Based on the success (small sample size) of our first BYOT Day, I may try another one next month before school is out for the summer. I think that BYOT has merit and is the future. Is my school ready to go both feet in yet, no. But, if we start small, and build some trust and momentum, we will be ready in the future.

Thanks for stopping by.

Thursday, May 10, 2012

Google Search Education

I have always tried to teach my students good search skills. There is so much out there on the Web, that if you can filter down information and find what you need in a fast and efficient manner, you are ahead of the game. Google has just come out with Search Education to help teachers everywhere in the process of teaching students how to get better at their search strategies. Because you want it, here is a video:

Go Google! There are several things I like about this site. First, there is a need. An important one. Everyone should know how to search efficiently. This site will help teachers and students. The quote in the video said it all, "there will be a divide between those who can search and those who can't." Be one of the people that can search. Second, Google provides lesson plans.  Third, Google provides webinars for teachers. Many teachers are afraid of technology and using it because they are not good at it. Google tries to help with that by providing free, on your own time trainings. Finally, A Google A Day Challenge.

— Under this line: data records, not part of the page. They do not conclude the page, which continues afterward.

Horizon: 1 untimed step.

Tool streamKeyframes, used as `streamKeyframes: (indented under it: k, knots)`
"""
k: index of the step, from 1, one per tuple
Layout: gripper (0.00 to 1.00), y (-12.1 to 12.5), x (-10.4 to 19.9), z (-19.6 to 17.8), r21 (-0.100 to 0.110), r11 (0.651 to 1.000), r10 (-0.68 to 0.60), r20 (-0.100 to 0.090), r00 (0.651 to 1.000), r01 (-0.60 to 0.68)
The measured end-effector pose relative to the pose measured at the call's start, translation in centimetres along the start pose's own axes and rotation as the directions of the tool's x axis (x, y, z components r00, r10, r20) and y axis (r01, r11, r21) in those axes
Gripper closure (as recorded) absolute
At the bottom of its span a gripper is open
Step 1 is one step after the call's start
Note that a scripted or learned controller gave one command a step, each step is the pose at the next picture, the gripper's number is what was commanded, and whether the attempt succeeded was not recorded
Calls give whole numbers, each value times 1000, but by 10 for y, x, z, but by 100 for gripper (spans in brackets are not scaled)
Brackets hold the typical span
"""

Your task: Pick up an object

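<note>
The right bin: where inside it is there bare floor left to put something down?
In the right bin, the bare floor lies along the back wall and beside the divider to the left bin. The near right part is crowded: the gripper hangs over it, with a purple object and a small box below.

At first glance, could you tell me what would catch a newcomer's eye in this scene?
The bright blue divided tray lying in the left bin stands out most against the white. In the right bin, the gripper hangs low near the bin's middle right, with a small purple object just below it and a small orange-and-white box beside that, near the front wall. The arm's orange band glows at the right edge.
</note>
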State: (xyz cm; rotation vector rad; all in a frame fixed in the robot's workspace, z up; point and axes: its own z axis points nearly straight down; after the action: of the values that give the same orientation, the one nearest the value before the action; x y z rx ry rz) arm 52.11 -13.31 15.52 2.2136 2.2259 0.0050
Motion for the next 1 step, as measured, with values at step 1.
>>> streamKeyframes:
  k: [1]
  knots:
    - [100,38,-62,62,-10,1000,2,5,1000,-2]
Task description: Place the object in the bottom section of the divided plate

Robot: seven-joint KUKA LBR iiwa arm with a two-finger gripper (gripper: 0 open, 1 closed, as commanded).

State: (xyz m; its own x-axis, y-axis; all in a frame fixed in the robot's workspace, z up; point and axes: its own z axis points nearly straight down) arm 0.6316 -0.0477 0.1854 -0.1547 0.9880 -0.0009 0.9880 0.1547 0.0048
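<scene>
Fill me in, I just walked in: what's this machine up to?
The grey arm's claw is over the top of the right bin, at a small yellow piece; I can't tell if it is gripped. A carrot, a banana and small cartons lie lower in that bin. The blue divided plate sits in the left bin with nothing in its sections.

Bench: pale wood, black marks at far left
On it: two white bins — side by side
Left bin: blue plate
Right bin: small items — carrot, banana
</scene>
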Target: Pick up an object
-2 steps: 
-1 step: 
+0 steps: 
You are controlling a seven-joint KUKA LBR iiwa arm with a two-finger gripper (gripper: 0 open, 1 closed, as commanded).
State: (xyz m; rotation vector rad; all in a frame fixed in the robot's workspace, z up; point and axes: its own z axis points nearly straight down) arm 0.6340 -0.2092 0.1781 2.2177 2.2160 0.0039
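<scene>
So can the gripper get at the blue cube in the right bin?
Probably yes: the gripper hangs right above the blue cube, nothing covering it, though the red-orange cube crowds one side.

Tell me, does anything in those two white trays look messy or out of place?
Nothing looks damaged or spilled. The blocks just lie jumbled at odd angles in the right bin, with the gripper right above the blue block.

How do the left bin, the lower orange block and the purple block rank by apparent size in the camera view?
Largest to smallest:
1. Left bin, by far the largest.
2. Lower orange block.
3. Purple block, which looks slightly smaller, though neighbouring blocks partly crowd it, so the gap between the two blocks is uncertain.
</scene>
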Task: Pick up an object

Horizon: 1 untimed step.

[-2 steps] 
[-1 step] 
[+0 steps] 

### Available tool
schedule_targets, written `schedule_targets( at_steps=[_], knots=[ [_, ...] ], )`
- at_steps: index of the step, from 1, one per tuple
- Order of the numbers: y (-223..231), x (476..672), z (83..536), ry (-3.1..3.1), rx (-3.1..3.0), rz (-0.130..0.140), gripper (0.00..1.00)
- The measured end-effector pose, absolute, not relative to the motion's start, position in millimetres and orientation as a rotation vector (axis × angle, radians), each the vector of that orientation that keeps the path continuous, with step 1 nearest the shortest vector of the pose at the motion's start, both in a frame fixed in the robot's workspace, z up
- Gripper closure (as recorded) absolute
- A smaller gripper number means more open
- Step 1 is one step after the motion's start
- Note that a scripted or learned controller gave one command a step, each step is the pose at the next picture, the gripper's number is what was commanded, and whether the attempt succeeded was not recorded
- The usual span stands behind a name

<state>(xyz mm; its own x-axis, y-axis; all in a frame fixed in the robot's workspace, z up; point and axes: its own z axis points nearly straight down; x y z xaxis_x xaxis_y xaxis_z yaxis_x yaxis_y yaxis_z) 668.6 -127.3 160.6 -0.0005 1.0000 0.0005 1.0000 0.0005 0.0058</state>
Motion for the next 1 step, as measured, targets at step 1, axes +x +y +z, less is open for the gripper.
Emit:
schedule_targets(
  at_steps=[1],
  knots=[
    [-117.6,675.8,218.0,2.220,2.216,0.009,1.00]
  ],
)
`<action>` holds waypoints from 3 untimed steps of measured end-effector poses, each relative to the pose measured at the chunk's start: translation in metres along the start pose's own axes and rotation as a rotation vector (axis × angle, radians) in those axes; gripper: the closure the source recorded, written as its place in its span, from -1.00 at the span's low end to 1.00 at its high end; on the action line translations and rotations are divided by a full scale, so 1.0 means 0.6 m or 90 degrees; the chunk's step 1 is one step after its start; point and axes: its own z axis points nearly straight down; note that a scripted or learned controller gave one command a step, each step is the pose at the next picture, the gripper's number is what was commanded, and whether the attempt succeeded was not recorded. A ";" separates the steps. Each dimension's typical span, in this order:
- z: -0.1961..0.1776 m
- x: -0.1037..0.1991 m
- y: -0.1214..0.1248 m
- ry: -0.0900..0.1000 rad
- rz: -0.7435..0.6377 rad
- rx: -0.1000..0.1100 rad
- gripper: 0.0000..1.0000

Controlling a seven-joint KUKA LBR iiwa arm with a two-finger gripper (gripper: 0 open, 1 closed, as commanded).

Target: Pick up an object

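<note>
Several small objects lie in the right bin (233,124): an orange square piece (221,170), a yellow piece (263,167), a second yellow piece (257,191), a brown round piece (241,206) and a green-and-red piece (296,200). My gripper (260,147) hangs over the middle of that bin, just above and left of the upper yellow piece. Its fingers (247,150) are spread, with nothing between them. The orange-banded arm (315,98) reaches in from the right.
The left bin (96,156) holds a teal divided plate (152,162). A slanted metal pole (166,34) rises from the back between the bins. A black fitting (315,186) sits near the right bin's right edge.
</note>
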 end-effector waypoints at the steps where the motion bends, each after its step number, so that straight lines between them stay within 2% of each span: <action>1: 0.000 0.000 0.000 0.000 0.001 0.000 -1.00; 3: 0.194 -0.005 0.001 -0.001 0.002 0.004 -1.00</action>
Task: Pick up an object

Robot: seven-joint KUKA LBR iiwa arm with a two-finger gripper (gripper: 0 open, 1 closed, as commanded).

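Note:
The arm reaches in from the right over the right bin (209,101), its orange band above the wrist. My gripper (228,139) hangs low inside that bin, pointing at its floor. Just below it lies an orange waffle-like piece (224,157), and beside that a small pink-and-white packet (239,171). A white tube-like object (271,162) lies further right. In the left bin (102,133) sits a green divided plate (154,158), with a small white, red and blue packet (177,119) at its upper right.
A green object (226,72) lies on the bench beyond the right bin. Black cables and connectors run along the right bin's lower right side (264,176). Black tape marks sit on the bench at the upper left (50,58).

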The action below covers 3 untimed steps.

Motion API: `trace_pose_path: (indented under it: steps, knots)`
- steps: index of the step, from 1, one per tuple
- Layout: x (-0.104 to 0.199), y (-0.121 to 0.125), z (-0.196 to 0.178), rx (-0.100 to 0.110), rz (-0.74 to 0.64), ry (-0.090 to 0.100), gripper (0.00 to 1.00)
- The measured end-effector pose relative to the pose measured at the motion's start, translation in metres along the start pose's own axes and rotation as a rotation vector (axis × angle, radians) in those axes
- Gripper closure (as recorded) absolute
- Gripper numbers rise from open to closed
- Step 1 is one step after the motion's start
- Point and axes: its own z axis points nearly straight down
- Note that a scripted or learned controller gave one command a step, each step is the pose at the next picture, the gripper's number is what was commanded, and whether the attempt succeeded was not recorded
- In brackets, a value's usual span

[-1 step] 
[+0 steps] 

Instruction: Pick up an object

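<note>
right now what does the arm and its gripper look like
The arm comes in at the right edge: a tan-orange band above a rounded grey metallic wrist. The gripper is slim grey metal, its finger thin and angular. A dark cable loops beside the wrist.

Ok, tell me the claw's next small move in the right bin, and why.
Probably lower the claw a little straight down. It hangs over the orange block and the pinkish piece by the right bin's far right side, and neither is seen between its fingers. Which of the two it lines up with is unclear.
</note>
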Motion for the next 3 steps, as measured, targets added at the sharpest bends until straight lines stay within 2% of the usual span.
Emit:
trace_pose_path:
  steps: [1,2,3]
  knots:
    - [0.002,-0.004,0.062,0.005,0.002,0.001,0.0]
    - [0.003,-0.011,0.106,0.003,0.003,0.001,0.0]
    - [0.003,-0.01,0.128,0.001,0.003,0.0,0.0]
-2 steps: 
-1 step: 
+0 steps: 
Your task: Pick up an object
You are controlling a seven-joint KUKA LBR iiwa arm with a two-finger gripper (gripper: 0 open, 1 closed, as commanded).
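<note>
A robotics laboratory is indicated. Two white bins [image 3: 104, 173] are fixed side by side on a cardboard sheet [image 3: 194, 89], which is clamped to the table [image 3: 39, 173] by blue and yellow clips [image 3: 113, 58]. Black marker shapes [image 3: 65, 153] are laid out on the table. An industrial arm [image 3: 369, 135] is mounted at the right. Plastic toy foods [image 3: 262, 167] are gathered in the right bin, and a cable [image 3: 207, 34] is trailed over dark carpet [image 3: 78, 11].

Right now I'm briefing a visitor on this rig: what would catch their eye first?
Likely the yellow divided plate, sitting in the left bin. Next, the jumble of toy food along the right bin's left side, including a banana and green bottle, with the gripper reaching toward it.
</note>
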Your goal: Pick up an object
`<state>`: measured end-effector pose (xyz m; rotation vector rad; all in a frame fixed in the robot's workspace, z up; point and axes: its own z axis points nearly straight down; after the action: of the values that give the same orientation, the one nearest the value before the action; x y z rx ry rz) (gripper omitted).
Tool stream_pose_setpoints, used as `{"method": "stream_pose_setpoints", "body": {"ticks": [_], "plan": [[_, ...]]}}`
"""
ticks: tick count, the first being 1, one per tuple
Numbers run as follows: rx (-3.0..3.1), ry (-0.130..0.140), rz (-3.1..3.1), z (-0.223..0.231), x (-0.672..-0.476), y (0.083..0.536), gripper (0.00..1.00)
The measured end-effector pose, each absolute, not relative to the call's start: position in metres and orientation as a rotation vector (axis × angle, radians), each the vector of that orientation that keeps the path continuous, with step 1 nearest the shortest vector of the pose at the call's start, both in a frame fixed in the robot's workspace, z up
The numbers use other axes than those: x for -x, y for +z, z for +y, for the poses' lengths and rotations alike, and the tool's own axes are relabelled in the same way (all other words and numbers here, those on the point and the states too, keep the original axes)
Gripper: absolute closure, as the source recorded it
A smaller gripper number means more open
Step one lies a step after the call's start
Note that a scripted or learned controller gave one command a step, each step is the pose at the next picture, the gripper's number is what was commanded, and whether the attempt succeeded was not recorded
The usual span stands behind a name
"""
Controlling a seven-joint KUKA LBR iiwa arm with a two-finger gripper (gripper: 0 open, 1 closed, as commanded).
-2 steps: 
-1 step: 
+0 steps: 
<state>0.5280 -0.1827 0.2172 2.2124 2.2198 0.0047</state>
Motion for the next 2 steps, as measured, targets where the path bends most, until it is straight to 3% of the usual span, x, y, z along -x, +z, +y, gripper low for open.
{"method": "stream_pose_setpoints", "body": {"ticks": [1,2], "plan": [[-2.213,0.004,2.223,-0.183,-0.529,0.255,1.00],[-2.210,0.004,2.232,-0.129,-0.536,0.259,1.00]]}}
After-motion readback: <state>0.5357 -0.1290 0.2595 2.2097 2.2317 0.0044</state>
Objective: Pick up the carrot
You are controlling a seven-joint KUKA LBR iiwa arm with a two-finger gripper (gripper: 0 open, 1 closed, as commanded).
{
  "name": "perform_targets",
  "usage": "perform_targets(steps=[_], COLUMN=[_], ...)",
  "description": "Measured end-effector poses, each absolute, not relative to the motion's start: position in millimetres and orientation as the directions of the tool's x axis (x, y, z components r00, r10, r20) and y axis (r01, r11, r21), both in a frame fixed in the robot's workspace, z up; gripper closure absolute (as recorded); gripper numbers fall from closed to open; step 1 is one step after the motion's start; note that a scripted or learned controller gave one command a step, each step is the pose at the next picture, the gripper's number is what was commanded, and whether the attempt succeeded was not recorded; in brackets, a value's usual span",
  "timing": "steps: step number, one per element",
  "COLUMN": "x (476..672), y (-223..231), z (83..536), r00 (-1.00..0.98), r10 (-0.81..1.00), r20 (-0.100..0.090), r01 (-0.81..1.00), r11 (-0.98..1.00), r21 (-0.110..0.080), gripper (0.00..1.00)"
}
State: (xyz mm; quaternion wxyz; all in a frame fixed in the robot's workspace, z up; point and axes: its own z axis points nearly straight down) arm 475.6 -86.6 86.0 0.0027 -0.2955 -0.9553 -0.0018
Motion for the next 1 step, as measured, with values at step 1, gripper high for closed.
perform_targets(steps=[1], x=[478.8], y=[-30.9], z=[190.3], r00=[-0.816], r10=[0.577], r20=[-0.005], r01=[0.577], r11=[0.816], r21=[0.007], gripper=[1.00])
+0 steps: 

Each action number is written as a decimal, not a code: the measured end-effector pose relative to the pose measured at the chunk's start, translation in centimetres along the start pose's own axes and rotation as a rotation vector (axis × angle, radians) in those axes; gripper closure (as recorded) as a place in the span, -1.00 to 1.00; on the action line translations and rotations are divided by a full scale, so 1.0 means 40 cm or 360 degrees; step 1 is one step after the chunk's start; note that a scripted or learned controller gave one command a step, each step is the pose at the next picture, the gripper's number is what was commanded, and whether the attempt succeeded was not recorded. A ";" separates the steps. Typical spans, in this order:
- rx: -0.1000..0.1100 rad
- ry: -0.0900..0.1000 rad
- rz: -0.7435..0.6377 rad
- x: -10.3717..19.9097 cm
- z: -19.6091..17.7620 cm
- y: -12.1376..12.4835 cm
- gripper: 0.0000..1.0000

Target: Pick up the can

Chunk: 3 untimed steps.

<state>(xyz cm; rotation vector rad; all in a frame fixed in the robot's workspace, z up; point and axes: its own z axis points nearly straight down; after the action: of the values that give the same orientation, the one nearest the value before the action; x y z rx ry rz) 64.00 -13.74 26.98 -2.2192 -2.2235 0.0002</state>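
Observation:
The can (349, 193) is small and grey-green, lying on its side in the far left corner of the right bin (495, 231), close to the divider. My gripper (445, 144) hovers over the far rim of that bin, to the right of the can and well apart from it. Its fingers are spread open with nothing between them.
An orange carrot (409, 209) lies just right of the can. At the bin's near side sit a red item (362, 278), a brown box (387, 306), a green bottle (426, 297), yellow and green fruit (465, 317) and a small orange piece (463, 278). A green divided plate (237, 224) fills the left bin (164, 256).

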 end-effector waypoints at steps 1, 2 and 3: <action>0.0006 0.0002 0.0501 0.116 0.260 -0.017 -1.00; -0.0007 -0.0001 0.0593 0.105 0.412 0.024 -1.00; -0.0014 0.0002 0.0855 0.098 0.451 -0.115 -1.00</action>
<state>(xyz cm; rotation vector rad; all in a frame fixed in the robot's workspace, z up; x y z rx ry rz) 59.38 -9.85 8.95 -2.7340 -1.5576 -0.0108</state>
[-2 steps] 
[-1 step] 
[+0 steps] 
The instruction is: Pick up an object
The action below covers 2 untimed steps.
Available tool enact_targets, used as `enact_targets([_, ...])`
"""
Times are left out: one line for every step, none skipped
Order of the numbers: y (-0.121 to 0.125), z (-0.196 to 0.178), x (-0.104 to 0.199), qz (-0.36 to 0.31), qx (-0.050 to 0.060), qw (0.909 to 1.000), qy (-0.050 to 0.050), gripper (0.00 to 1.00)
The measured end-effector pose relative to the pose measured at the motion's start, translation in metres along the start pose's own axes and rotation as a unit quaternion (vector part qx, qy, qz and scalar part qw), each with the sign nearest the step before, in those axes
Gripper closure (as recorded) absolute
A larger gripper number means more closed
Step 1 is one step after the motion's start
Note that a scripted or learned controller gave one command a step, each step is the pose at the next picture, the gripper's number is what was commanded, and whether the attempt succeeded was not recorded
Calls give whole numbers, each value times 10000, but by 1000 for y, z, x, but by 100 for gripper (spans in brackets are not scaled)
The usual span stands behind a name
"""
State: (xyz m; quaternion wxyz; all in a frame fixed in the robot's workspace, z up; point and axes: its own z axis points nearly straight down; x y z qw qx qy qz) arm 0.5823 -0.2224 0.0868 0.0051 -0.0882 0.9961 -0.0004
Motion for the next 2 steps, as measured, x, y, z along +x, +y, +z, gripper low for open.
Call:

Google is providing us with a specific challenge problem to use the search skills students are learning. They are categorized by subject area. A great sponge activity at the beginning of the class. There you have it, another tool that Google has provided for education. Try it out. I am definitely going to.

Thanks for visiting!

Friday, May 4, 2012

Google Drive

Just as I start my search for alternatives to Google Docs, they come out with Google Drive, their cloud-based storage system that is, of course free, and starts at 5 GB of storage space. Here is you video:

This is Google's answer to the very popular products Dropbox and SkyDrive that are already out there. Now, I have not been able to use Google Drive, because it is not running yet, but I am sure it will work seamlessly with all of the the other Google products that it is partnered up with. They always do. It will be interesting to see how they do stacked up against Dropbox which I like very much. (My account is up to 50GB of storage for free by the way.) But, as everyone in the world goes wireless and cloud computing takes over, cloud storage with its anytime, anywhere access has been wildly successful. Why shouldn't Google get a piece of the pie. It just makes sense.

When I have had a chance to try Google Drive, I will be back with an update. Thanks for stopping by!